A sample of massage oil. I was going to order several gallons
of it for my masseuse (from LoCal) as a barter product but she
didn't go for it. It doesn't go rancid. I couldn't
find the sample of walnut oil at the time and it sounded
like it'd smell nice, so it got used. The Camellia oil was
way too expensive for use there. Which reminds me that I
haven't made a wick holder for it yet so I can oil my plane
soles.
-- Friends Don't Let Friends Eat Turkey and Drive --
max <[email protected]> wrote:
> I made a jig from 1/2 inch aluminum stock to plunge rout adjustable
> shelf holes holes with a plunge router, a template guide and a 1/4
> inch spiral up bit. I took a 4 foot piece of stock and laid out the
> holes on 1 1/4 inch centers. I drilled the holes 1/2 inch on the drill
> press. I then installed edge stops and a bottom tailpiece to index the
> start of the holes from the bottom edge of the board. I clamp the jig
> on to the wood and pluge rout the hole in whatever spacing I wanted.
> It is actually very quick. A 33 inch high cabinet can be done in under
> 5 minutes with very clean holes. max
Why don't you just use the drill press?
>
>> Hi,
>>
>> I am wondering if as a cheap way of drilling a vertical hole, could I
>> use my brand new router as it's plunge?
>>
>> Ta
>
>
On Sat, 20 Nov 2004 23:07:33 -0000, "Sam Berlyn"
<[email protected]> wrote:
>I am wondering if as a cheap way of drilling a vertical hole,
No. Holes come in a range of diameters. A set of drill bits and a
drill to use them are much cheaper than even a couple of router bits.
Although it's deeply unfashionable these days, a hand drill or a brace
is still a cheap and _very_controllable_ way to turn drill bits. A
cheap cordless drill with trigger-controlled speed isn't expensive
either .
Take your 40 quid "table saw fund" into B&Q and spend it on an
own-brand "Performance Power" single-speed drill (no gearbox, no
hammer, adjustable speed trigger), a box of drills up to 13mm (black
in real HSS are better than gold) and a countersink bit.
Router bits won't drill either. Some will, but most have a "dead
spot" in the centre where the flutes don't overlap. If you're moving
them sideways this doesn't matter, but it stops them making round
holes. It also helps to use spiral fluted router bits to clear chips,
and these are really expensive.
You _can_ drill with a router, but it's an unpleasant job. They're
just too fast - even when adjusted to their slowest speed.

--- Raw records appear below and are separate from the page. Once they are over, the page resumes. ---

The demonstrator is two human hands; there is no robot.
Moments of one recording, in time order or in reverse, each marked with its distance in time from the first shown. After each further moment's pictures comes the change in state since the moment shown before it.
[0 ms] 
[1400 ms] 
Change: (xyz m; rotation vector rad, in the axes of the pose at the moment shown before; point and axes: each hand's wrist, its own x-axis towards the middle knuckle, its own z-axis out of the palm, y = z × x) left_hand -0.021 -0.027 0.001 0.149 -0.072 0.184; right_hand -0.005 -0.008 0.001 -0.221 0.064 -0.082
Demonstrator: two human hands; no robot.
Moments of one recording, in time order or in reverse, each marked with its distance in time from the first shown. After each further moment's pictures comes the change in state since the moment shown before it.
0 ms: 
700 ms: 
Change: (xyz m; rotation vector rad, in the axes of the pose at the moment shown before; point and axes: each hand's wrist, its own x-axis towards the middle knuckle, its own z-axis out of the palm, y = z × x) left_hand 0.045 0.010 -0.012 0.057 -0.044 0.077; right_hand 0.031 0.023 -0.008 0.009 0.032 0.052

You're also
using a cutter that wants nothing more than to cut sideways - this
doesn't encourage accurate holes.
--
Smert' spamionam
On Sun, 21 Nov 2004 09:20:19 -0000, "Sam Berlyn"
<[email protected]> wrote:
>I was talking about vertical holes, how do I hold my drill still
>enough?
Practice, and gluing a spirit level to the drill body can help. You
can buy little plastic spirit level bubbles for this, but it's nearly
as much trouble to stick them on accurately.

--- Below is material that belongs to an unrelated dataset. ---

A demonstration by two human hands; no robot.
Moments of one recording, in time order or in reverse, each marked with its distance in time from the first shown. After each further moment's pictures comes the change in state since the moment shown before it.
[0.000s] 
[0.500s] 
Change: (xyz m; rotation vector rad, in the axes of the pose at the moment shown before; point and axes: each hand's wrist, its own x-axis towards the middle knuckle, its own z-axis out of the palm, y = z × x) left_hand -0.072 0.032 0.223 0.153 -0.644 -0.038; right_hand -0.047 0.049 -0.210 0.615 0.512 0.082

If you really needed to drill accurately square holes in the middle of
a panel (so you can't use a drill press), then the router base might
be useful (so long as you can get the speed down). Mainly though
you just don't care - hole drilling rarely needs super-accuracy.

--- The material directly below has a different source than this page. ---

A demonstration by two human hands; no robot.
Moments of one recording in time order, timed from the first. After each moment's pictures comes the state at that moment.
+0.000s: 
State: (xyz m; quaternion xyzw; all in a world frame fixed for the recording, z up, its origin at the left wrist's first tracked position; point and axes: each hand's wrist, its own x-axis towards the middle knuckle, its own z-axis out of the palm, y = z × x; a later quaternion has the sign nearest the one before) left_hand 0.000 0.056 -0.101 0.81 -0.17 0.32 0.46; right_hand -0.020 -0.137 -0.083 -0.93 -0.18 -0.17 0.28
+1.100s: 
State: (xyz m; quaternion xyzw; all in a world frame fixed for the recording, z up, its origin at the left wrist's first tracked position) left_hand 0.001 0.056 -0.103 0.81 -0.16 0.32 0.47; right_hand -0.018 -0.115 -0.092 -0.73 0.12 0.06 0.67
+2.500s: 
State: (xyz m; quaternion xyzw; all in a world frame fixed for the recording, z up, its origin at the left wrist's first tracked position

I made a couple of folding plywood stools yesterday, where the hinge
pins are 5mm steel rod in drilled holes through 3/4" ply. All just
hand-drilled holes held square by eye, yet the folding is free enough
that they must have been reasonably accurate.
--
Smert' spamionam
On Sat, 20 Nov 2004 23:07:33 -0000, "Sam Berlyn" <[email protected]>
wrote:
>Hi,
>
>I am wondering if as a cheap way of drilling a vertical hole, could I use my
>brand new router as it's plunge?
>
>Ta
That's how I drilled the dog holes in my workbench. It's much easier to
get perfectly vertical holes that way.